• YOUR OBJECTIVE: Write each entry out again, exactly as it is written.

• SUPPLIED DATA:
══════════════════════════════

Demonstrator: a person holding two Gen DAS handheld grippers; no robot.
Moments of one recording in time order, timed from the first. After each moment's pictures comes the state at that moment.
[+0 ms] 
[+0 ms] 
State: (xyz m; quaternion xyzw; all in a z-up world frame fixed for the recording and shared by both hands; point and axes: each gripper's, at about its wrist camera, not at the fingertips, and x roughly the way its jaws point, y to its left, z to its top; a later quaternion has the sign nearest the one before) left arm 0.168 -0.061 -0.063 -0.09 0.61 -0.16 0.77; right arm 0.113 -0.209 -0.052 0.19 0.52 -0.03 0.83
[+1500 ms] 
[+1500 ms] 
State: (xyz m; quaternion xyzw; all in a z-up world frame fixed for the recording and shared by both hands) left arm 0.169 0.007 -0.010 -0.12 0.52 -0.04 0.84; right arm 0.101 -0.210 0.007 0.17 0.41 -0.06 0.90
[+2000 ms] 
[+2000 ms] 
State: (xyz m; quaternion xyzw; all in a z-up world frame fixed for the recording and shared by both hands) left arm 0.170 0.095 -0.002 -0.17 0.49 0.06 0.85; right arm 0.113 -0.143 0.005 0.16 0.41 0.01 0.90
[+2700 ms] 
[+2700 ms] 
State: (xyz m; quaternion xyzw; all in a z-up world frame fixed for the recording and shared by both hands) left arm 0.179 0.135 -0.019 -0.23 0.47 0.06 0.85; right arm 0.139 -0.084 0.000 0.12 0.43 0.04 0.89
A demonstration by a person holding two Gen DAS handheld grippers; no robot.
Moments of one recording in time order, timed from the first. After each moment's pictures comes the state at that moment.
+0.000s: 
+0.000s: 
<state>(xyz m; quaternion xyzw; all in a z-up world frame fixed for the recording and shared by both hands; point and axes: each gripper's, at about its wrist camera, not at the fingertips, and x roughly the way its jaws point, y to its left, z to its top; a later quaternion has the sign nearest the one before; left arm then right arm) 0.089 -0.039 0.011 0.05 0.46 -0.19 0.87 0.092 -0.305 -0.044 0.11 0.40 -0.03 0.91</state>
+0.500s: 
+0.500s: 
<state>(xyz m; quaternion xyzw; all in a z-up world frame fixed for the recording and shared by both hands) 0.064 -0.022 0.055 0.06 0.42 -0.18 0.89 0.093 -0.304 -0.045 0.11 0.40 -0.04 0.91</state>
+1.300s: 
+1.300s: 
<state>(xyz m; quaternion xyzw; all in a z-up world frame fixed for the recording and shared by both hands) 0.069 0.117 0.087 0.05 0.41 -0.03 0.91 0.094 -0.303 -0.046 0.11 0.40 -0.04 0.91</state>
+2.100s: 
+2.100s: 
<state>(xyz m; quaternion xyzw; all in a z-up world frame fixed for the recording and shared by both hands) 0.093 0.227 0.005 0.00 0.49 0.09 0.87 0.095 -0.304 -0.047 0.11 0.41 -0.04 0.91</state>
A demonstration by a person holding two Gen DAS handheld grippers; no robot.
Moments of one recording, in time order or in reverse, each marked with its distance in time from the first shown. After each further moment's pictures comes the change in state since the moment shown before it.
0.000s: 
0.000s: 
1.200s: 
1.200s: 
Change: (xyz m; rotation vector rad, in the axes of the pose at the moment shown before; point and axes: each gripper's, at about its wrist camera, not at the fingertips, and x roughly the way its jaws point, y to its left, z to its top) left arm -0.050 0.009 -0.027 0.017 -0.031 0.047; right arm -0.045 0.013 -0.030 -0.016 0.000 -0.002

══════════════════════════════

• RESPONSE TO THE EXERCISE:
Demonstrator: a person holding two Gen DAS handheld grippers; no robot.
Moments of one recording in time order, timed from the first. After each moment's pictures comes the state at that moment.
[+0 ms] 
[+0 ms] 
State: (xyz m; quaternion xyzw; all in a z-up world frame fixed for the recording and shared by both hands; point and axes: each gripper's, at about its wrist camera, not at the fingertips, and x roughly the way its jaws point, y to its left, z to its top; a later quaternion has the sign nearest the one before) left arm 0.168 -0.061 -0.063 -0.09 0.61 -0.16 0.77; right arm 0.113 -0.209 -0.052 0.19 0.52 -0.03 0.83
[+1500 ms] 
[+1500 ms] 
State: (xyz m; quaternion xyzw; all in a z-up world frame fixed for the recording and shared by both hands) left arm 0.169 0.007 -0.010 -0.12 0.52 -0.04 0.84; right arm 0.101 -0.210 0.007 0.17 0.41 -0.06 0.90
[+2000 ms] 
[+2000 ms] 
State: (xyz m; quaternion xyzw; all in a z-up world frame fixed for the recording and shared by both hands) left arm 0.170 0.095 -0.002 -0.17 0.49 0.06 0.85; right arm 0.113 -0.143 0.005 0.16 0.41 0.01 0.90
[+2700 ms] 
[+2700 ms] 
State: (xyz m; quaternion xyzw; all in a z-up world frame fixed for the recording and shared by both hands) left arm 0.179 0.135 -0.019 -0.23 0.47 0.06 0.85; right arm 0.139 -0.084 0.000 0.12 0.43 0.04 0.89
A demonstration by a person holding two Gen DAS handheld grippers; no robot.
Moments of one recording in time order, timed from the first. After each moment's pictures comes the state at that moment.
+0.000s: 
+0.000s: 
<state>(xyz m; quaternion xyzw; all in a z-up world frame fixed for the recording and shared by both hands; point and axes: each gripper's, at about its wrist camera, not at the fingertips, and x roughly the way its jaws point, y to its left, z to its top; a later quaternion has the sign nearest the one before; left arm then right arm) 0.089 -0.039 0.011 0.05 0.46 -0.19 0.87 0.092 -0.305 -0.044 0.11 0.40 -0.03 0.91</state>
+0.500s: 
+0.500s: 
<state>(xyz m; quaternion xyzw; all in a z-up world frame fixed for the recording and shared by both hands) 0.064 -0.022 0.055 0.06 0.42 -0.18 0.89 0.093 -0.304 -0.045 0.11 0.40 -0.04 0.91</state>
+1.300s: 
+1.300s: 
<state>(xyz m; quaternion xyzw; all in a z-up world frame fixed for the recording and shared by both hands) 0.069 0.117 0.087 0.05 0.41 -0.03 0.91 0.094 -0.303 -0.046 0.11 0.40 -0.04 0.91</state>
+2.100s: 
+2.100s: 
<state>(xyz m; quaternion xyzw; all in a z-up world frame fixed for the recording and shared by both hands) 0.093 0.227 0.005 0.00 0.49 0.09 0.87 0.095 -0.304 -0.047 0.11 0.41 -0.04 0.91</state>
A demonstration by a person holding two Gen DAS handheld grippers; no robot.
Moments of one recording, in time order or in reverse, each marked with its distance in time from the first shown. After each further moment's pictures comes the change in state since the moment shown before it.
0.000s: 
0.000s: 
1.200s: 
1.200s: 
Change: (xyz m; rotation vector rad, in the axes of the pose at the moment shown before; point and axes: each gripper's, at about its wrist camera, not at the fingertips, and x roughly the way its jaws point, y to its left, z to its top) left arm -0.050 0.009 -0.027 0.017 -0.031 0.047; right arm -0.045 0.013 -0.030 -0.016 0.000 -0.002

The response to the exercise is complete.